=== Supplied data ===

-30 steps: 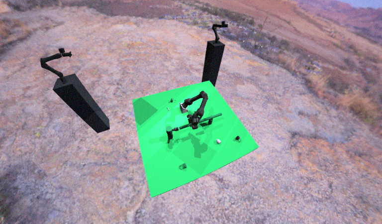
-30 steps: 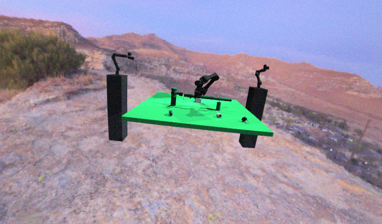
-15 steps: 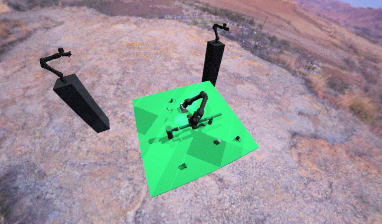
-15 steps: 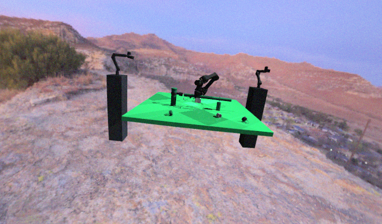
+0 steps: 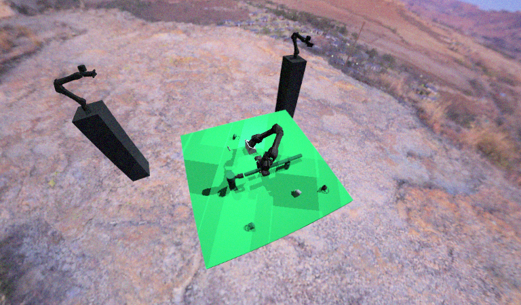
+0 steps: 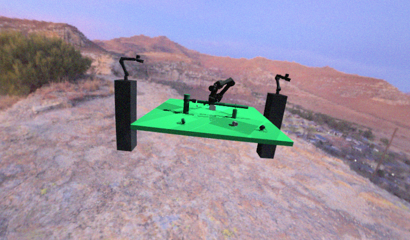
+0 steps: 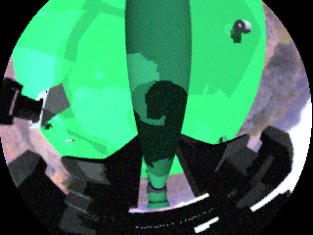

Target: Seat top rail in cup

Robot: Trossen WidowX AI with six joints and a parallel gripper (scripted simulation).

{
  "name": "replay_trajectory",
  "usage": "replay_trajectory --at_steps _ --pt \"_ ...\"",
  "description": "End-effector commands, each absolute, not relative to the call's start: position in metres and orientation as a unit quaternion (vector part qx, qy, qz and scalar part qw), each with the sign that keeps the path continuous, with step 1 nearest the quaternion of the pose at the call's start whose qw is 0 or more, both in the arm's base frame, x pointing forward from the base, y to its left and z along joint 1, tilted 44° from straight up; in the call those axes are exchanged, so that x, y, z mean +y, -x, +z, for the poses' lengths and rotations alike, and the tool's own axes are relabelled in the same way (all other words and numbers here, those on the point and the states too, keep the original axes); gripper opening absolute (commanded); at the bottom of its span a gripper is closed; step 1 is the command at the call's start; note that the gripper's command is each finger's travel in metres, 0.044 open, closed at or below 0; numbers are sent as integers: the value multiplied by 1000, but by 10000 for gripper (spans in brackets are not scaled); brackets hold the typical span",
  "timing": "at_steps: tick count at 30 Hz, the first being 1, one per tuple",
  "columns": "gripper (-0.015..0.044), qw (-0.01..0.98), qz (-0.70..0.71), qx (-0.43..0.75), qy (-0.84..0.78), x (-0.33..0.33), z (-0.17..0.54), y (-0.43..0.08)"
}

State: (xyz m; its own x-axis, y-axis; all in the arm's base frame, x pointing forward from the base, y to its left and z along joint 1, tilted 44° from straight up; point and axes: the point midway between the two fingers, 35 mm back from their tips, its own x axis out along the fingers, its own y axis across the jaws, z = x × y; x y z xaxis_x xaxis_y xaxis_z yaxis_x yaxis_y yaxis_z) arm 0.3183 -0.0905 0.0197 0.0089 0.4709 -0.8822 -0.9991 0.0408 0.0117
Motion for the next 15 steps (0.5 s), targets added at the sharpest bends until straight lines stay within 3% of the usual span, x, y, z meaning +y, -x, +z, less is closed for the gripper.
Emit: replay_trajectory --at_steps 1,15 --pt "0 618 589 380 355 -96 19 -317" --pt "0 618 592 378 353 -100 12 -316"
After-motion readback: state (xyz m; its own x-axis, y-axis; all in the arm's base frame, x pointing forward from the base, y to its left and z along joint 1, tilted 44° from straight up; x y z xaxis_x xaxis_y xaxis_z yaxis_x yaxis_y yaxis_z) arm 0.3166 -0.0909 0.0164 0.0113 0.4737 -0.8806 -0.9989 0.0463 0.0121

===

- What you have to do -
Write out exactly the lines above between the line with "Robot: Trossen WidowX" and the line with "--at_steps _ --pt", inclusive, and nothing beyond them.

- Solution -
Robot: Trossen WidowX AI with six joints and a parallel gripper (scripted simulation).

{
  "name": "replay_trajectory",
  "usage": "replay_trajectory --at_steps _ --pt \"_ ...\"",

This answer requires no additional content.